TASK STATEMENT:
Search the records for the string "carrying". Copy each line where it occurs.

PROVIDED DATA:

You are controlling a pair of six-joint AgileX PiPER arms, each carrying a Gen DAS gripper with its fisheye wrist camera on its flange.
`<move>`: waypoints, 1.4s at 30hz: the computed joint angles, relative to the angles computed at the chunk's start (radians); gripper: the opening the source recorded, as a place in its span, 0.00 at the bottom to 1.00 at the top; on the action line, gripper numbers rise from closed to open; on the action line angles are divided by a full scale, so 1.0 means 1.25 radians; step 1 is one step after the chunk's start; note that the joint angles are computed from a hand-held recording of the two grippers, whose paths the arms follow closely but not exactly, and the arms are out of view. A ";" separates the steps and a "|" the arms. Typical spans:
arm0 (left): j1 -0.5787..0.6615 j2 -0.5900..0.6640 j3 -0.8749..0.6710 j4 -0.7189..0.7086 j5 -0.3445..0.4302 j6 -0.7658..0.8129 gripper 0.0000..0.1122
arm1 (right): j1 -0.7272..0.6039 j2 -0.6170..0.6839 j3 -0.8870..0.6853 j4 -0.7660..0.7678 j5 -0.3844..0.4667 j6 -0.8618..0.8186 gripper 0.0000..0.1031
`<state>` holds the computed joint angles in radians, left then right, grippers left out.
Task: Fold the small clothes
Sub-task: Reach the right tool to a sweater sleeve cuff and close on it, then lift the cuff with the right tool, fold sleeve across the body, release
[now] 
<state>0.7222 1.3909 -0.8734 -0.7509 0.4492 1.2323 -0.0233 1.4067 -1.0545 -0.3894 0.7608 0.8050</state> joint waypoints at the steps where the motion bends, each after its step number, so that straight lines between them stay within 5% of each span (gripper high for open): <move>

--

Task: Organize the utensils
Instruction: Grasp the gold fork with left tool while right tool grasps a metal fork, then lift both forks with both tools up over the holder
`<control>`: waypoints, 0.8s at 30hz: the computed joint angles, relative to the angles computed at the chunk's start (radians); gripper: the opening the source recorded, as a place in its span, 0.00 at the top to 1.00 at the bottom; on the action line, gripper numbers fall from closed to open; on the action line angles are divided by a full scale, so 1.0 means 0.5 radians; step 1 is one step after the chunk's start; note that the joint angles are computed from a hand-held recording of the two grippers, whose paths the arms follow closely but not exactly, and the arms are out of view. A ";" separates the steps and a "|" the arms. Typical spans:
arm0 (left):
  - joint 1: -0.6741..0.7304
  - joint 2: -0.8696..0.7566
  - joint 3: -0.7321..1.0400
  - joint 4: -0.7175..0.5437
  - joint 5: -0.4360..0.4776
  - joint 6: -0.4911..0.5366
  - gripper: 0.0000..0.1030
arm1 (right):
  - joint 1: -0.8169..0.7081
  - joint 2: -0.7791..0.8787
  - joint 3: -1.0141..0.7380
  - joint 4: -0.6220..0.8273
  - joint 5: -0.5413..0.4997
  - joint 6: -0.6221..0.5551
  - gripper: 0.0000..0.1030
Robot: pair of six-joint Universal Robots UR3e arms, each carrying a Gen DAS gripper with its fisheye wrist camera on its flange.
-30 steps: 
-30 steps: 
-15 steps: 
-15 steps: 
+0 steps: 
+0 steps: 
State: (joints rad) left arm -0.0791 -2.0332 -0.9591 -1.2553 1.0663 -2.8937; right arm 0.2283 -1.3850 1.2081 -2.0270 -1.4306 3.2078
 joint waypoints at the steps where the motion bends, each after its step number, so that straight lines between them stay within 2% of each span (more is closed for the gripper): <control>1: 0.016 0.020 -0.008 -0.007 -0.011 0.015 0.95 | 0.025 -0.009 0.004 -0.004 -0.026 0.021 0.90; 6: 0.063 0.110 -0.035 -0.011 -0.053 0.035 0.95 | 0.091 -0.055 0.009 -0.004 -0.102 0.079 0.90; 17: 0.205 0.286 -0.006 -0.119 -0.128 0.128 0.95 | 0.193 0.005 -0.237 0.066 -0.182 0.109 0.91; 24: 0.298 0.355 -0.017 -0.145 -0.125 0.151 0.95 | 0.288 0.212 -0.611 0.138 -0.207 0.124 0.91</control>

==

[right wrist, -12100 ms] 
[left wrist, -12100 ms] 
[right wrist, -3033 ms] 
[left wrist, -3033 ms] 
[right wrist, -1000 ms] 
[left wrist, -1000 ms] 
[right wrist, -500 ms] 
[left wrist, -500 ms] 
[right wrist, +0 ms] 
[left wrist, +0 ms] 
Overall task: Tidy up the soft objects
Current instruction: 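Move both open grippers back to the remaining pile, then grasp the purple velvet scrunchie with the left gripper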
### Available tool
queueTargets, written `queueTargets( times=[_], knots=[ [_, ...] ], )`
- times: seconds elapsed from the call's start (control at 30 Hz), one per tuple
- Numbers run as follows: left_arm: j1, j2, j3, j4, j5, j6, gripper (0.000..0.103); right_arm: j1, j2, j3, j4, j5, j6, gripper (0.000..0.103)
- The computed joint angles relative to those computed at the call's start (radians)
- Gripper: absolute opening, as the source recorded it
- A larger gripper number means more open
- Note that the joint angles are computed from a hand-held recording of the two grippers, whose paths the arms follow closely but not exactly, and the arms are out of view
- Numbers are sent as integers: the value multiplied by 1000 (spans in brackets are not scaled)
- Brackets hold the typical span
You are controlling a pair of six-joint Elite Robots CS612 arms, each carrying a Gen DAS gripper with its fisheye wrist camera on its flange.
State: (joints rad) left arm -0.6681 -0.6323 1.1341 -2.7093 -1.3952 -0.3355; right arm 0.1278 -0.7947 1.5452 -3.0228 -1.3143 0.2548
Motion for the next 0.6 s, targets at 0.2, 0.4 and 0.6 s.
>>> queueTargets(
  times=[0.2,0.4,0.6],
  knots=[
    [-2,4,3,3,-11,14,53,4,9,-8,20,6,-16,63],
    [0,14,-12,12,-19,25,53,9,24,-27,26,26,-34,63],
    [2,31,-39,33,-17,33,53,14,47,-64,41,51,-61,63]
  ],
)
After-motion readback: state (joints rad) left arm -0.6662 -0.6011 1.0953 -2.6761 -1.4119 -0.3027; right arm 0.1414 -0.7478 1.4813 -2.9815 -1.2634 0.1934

COMPLETED TASK:
You are controlling a pair of six-joint AgileX PiPER arms, each carrying a Gen DAS gripper with its fisheye wrist camera on its flange.
Robot: pair of six-joint Universal Robots UR3e arms, each carrying a Gen DAS gripper with its fisheye wrist camera on its flange.
You are controlling a pair of six-joint Elite Robots CS612 arms, each carrying a Gen DAS gripper with its fisheye wrist camera on its flange.

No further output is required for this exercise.